Tuesday

NEW YORK – In a letter sent to President Obama, a former FBI Special Agent called for the president to grant clemency to Native American activist Leonard Peltier.

Former Agent John C. “Jack” Ryan wrote in the letter “In my opinion…the circumstances surrounding the case in combination with the passage of 4 decades of time served support his request to live his final years at home.”

Peltier was convicted in 1975, and has remained behind bars despite concerns about political bias and injustice that have clouded his case.
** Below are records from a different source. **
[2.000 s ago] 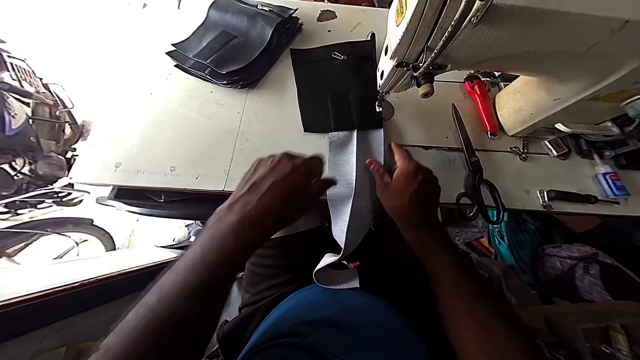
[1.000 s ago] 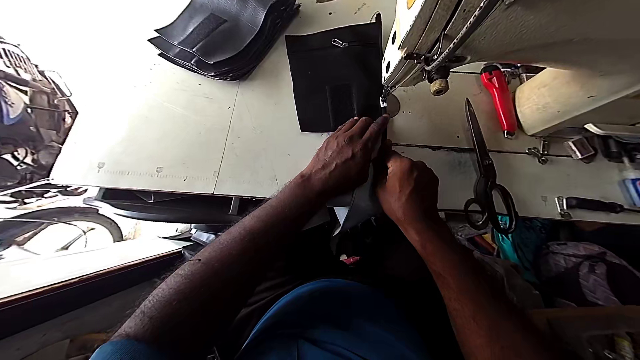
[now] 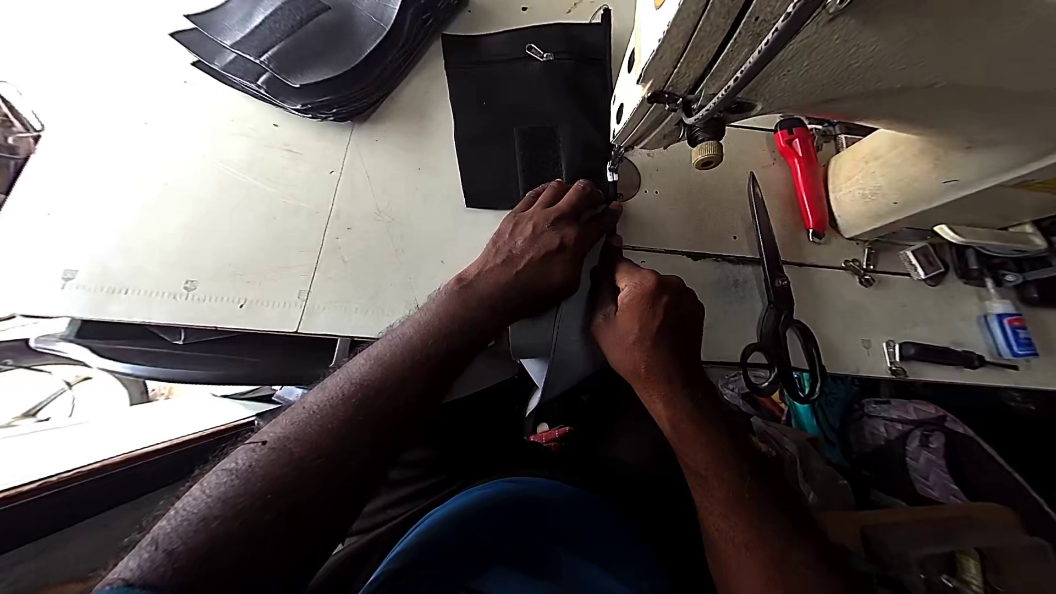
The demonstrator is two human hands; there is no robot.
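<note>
A flat black fabric pouch (image 3: 495, 124) with a zipper pull (image 3: 539, 53) and a dark rectangular patch lies on the table, its right edge at the needle area (image 3: 613, 165) of a sewing machine (image 3: 792, 74). My left hand (image 3: 549, 247) presses its fingertips on the pouch's lower right corner. Just below and to the right, my right hand (image 3: 652, 318) is closed on the edge of the grey strip material (image 3: 569, 346), which hangs down from the pouch toward my lap. The fingertips of both hands nearly meet below the needle, and the strip's upper part is hidden under them.
Stacked black sheets (image 3: 330, 49) lie at the upper left. On the right are black-handled scissors (image 3: 775, 313), a red-handled tool (image 3: 802, 177), a small dark-handled tool (image 3: 940, 355) and a small bottle (image 3: 1008, 326). The table's front edge (image 3: 190, 330) runs below my left forearm.
Two seconds ago my hands were apart on either side of the pale strip. Both have come together at the pouch's lower right corner, and the right hand has closed on the strip's edge.
</note>
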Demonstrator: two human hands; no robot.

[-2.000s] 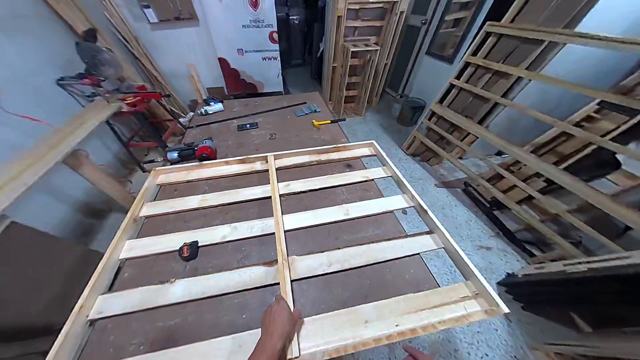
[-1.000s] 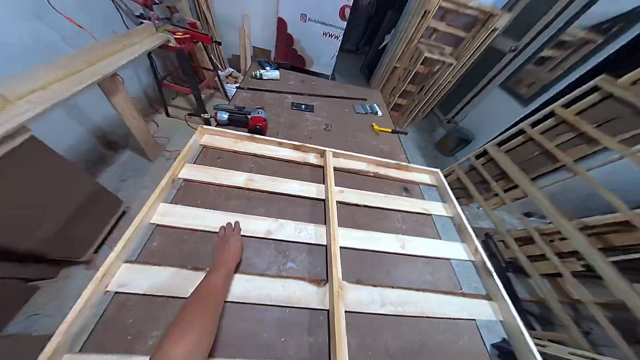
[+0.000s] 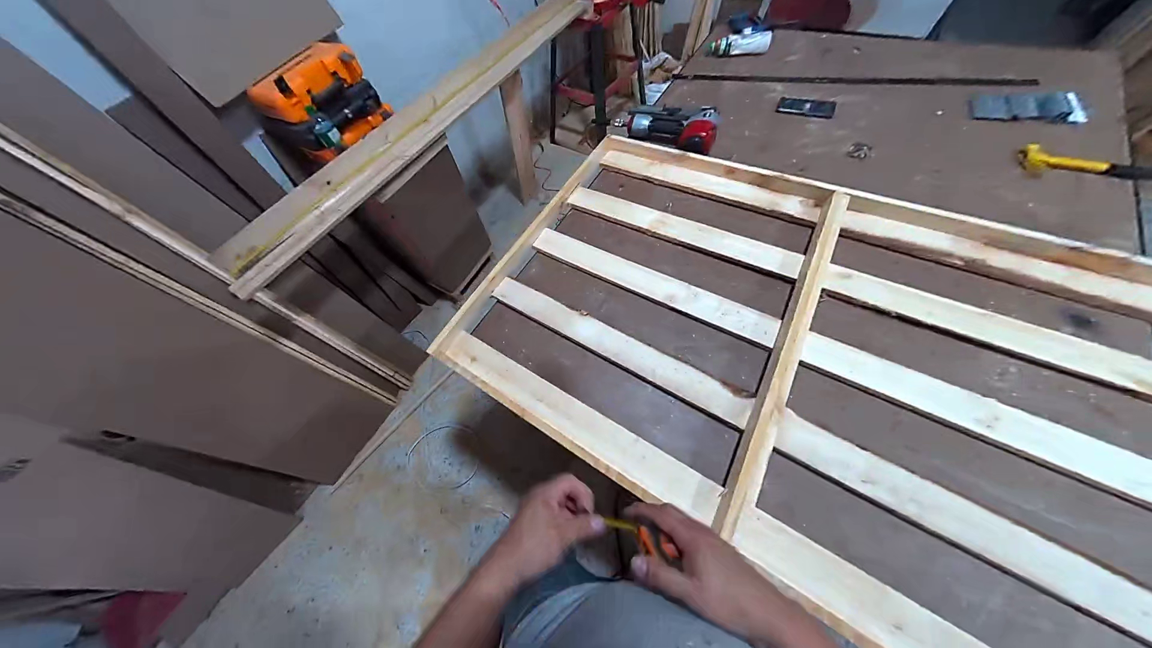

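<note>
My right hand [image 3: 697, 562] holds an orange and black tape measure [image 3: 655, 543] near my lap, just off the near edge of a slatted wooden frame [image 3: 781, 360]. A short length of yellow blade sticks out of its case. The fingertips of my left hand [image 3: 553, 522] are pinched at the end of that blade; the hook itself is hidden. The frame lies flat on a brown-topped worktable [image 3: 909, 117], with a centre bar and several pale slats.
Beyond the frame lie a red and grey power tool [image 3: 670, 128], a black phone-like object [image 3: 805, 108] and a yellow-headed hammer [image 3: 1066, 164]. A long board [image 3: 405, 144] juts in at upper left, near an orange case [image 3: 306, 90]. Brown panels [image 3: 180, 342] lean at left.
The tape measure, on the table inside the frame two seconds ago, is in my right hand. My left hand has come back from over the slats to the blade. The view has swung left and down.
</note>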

Now the 72 year-old’s health is failing, he has exhausted all appeals, and he is not up for parole until 2024. More than 100,000 people have signed an Amnesty International petition calling for him to freed.

Ryan was a charter member of the FBI Agents Association and was with the Bureau from 1966 to his removal in 1987, when he refused to investigate activists protesting U.S. involvement in Nicaragua because he believed that they had done nothing wrong. As an agent, he wrote in his letter, “we were taught to follow orders and we acted on good faith on the directions given, believing we were doing the right thing.” Of the events that led to the end of his FBI career, he said “I was faced with a moral dilemma and did what I thought was right.”
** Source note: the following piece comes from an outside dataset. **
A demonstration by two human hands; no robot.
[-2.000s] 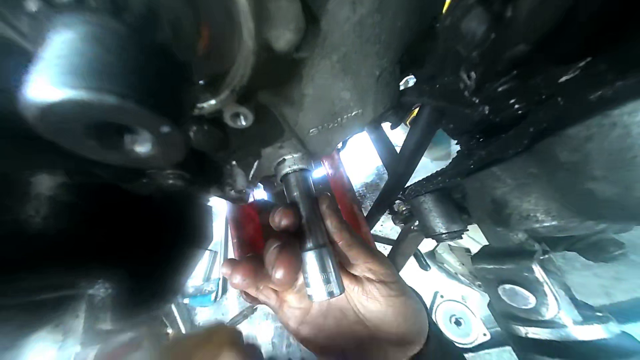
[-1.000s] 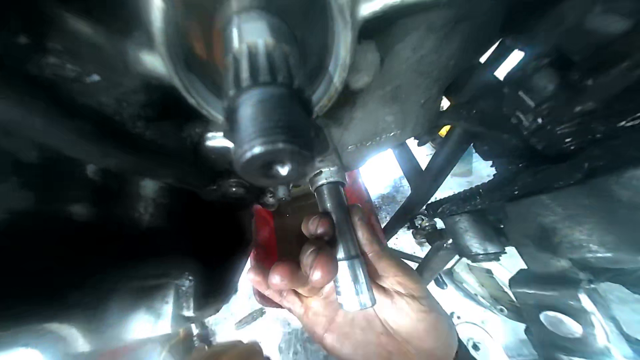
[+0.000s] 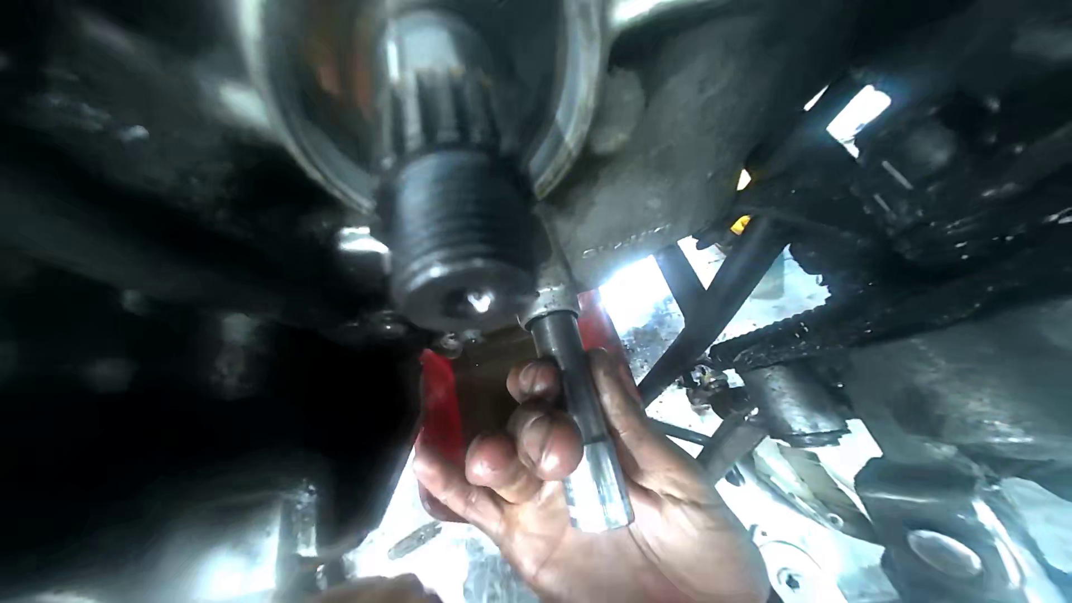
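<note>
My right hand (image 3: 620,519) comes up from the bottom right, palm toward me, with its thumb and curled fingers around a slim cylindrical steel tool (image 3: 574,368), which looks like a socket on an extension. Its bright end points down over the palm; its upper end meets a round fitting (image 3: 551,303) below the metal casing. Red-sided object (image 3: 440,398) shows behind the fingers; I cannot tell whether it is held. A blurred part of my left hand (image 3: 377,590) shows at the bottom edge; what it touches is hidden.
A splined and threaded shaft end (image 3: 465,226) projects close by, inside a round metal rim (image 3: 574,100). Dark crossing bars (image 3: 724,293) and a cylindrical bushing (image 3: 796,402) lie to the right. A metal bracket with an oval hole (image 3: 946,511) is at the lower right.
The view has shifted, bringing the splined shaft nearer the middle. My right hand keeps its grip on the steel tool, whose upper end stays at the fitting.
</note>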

“The FBI’s perpetual demonization of Leonard Peltier is an effort to poison public opinion and avoid self-reflection,” said Cynthia K. Dunne, a former federal prosecutor and co-counsel for Peltier. “Mr. Peltier’s clemency petition is not a referendum on federal law enforcement. It presents a moral imperative which President Obama has the opportunity to address. By reckoning with the past and moving forward in the best interests of justice, reconciliation and compassion, we can become a stronger nation. It is time to free Leonard Peltier.”

“Leonard Peltier may die in prison unless the president acts before his term is up,” said Zeke Johnson of Amnesty International USA. “President Obama should seize the opportunity to grant clemency to Leonard Peltier as a humanitarian gesture.”


Last week, the former head of the prosecution team that convicted Peltier also wrote to President Obama calling for clemency. Former U.S. Attorney James H. Reynolds wrote that clemency for Peltier would be “in the best interest of Justice.”

Chairman of the Standing Rock Sioux tribe, Dave Archambault II also sent a letter to President Obama about the case. Over 50 Members of Congress and others—including federal appellate Judge Gerald Heaney, who sat as a member of the court in two of Peltier’s appeals—have all called for his immediate release.